Cardboard and Paper Company LLC (Lviv), a major Ukrainian manufacturer of cardboard tubes and sanitary products, increased its production by 7% in 2023 to UAH 1 billion 268.5 million compared to 2022.

According to UkrPapir Association statistics provided to Interfax-Ukraine, the company slightly reduced its output of cardboard products in physical terms to 26.4 thousand tons, while increasing its production of paper base for sanitary products by 12.6% to almost 8 thousand tons. Production of toilet paper in rolls increased by 49% to 6.1 million units.

At the same time, in December, the company reduced its paper and cardboard production by 35.5% compared to the same month in 2022, to 2 thousand tons, which is also almost 35% less than in November last year.
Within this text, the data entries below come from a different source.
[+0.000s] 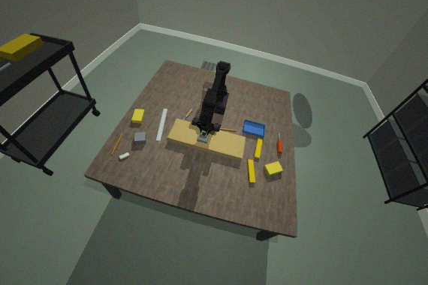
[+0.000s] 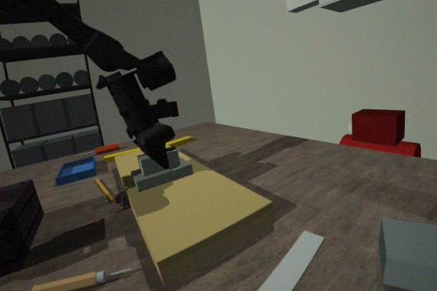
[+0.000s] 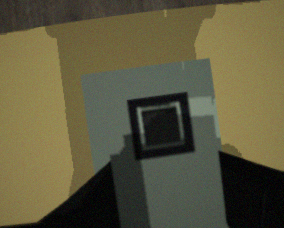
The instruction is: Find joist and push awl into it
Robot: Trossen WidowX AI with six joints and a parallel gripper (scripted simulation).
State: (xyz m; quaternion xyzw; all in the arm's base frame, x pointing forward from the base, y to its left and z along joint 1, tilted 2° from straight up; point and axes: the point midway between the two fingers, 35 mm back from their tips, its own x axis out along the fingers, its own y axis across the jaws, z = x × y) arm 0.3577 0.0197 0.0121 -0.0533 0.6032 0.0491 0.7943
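Right now my gripper tip is 32 cm to the right of the blue tray, 26 cm past it and 5 cm above it. Round my gripper tip: grey stud finder (2 cm above, 1 cm ahead); awl (20 cm to the right, 14 cm behind, 6 cm below); square light (3 cm above, 2 cm ahead).
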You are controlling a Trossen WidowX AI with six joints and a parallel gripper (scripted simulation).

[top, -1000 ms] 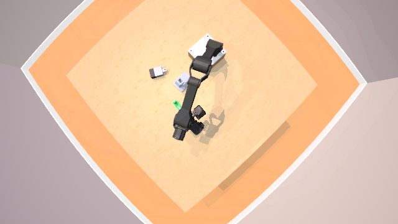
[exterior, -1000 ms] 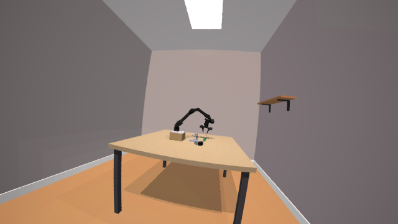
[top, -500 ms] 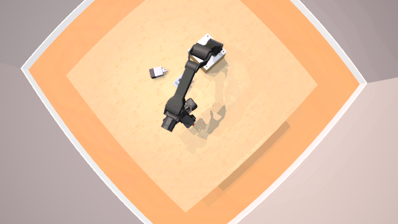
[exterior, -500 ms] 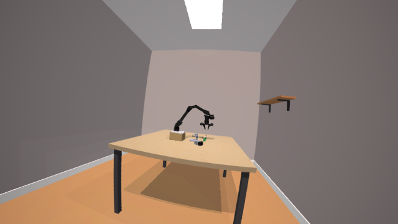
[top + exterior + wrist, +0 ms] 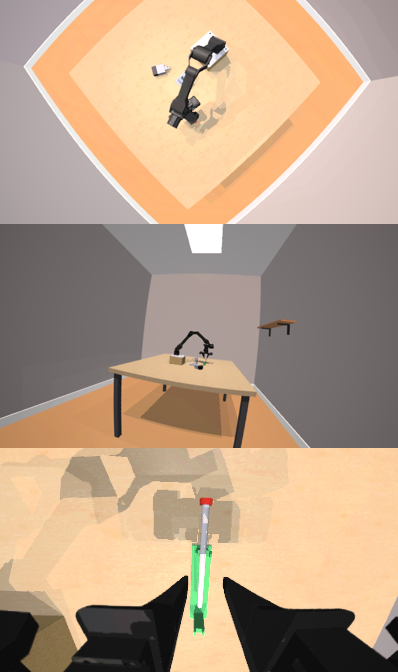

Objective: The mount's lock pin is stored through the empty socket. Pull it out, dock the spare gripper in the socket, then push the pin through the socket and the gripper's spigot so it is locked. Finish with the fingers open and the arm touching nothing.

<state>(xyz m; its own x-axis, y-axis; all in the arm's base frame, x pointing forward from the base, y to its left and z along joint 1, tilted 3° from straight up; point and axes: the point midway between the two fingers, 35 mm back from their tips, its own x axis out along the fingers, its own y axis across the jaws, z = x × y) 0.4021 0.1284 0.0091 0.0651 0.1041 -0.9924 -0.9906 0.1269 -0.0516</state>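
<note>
The green pin holder lies 50 mm below my gripper tip, 40 mm to the right of it and 10 mm behind it. Round my gripper tip: spare gripper (310 mm to the right, 80 mm behind, 50 mm below); socket (150 mm to the right, 130 mm behind, 20 mm below).
</note>
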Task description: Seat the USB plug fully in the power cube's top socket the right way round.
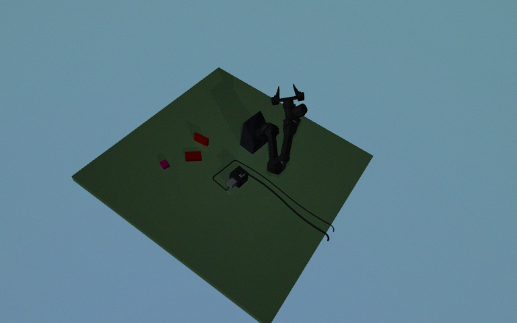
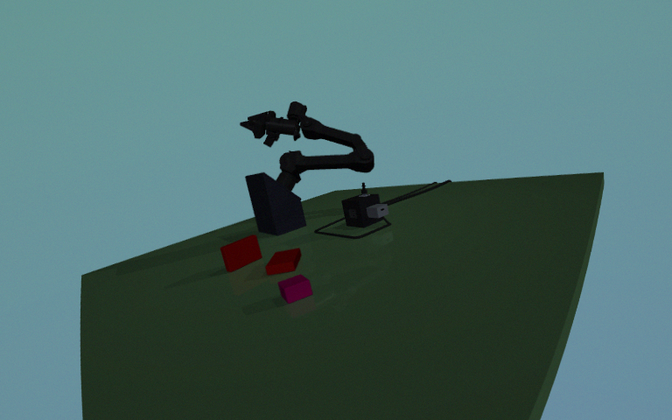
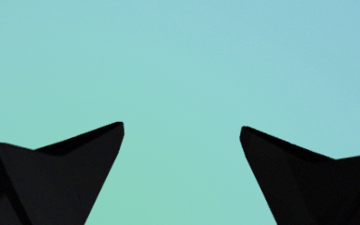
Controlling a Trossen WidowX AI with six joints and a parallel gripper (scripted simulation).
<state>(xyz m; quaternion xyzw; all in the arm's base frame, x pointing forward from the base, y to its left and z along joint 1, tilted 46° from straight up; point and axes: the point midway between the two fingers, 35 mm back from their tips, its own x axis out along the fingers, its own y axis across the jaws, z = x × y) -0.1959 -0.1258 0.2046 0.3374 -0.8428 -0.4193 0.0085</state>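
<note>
Right now my gripper tip is 470 mm short of the grey USB plug, 30 mm to the right of it and 310 mm above it. The rest, counted from my gripper tip: magenta block (630 mm ahead, 390 mm to the right, 390 mm below).
</note>
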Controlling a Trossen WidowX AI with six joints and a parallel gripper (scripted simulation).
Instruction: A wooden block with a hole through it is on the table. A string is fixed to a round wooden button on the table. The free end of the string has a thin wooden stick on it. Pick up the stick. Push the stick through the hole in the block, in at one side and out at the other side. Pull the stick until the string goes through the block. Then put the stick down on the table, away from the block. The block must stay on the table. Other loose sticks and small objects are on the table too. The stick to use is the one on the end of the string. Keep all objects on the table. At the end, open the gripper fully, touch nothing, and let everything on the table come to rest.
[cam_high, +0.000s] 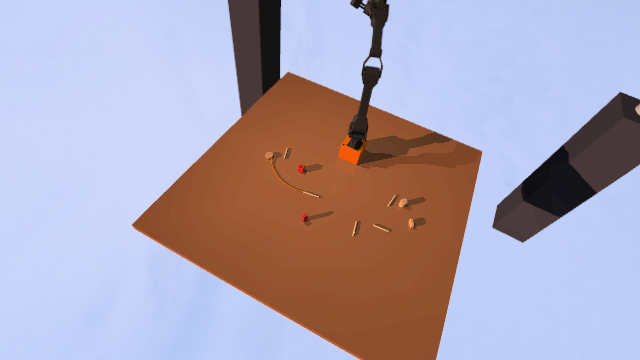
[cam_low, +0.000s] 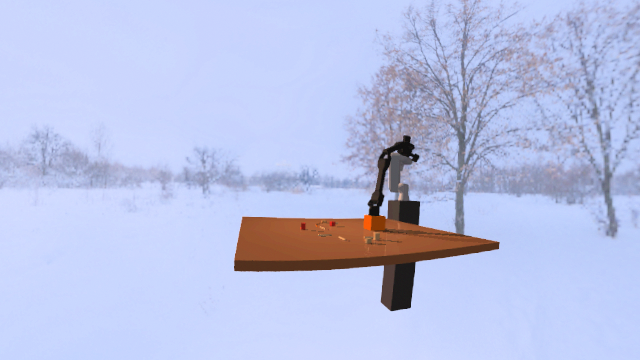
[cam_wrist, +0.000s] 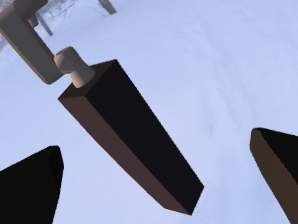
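My gripper tip is now 680 mm short of the red block, 100 mm to the right of it and 520 mm above it. The rest, counted from my gripper tip: thin wooden stick: 780 mm ahead, 210 mm to the left, 530 mm below; then red object: 910 mm ahead, 260 mm to the left, 520 mm below; then round wooden button: 700 mm ahead, 80 mm to the right, 530 mm below.
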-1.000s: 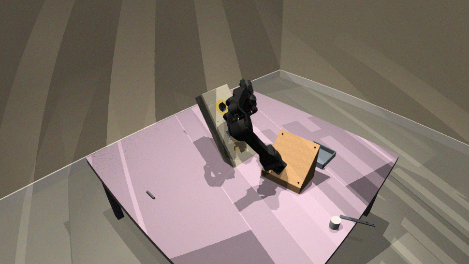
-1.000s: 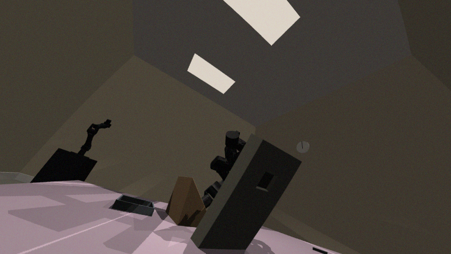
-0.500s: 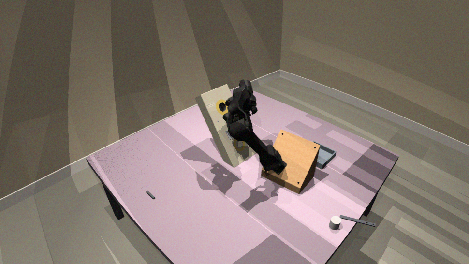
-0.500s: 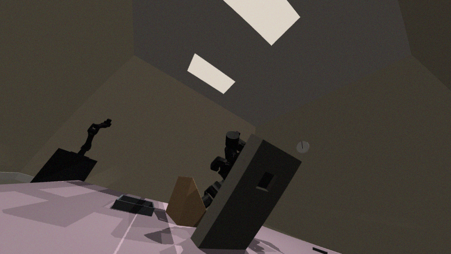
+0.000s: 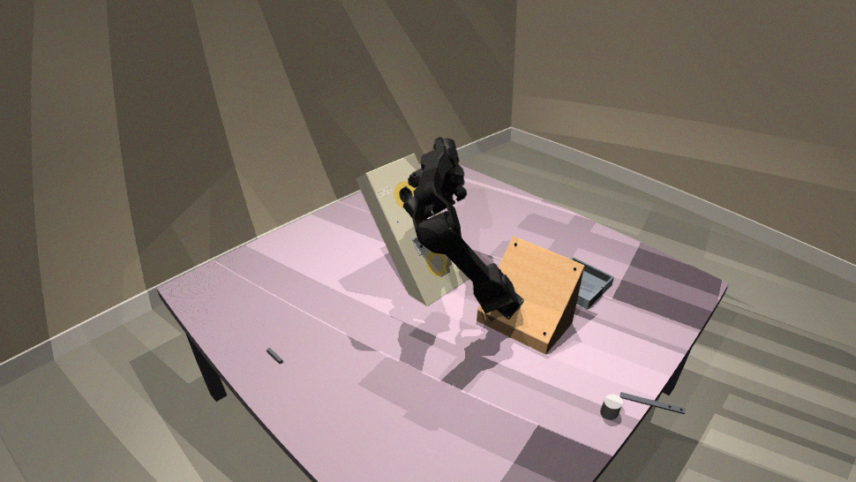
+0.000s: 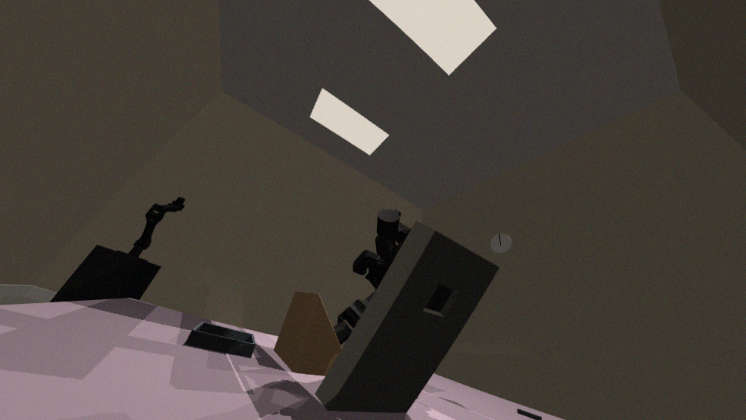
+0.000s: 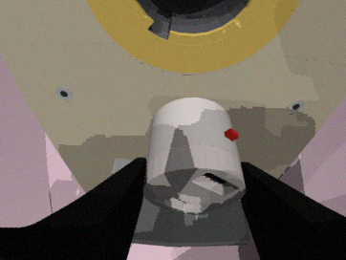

LLC “Cardboard and Paper Company” produces products and semi-finished products from waste cardboard (cardboard sheets, corners, sleeves), cellulose and recycled waste paper (toilet paper, towels, napkins TM Papero). The company supplies its products, in particular, to the EU countries.

Among its customers are Biosphere and Arterium corporations, Nestle, Khlibprom, and Yarych confectionery.

As reported, in 2022, the factory increased its commercial output by 51.5% compared to 2021, up to UAH 1 billion 186 million, without stopping work during the year. Net profit tripled to UAH 263.7 million.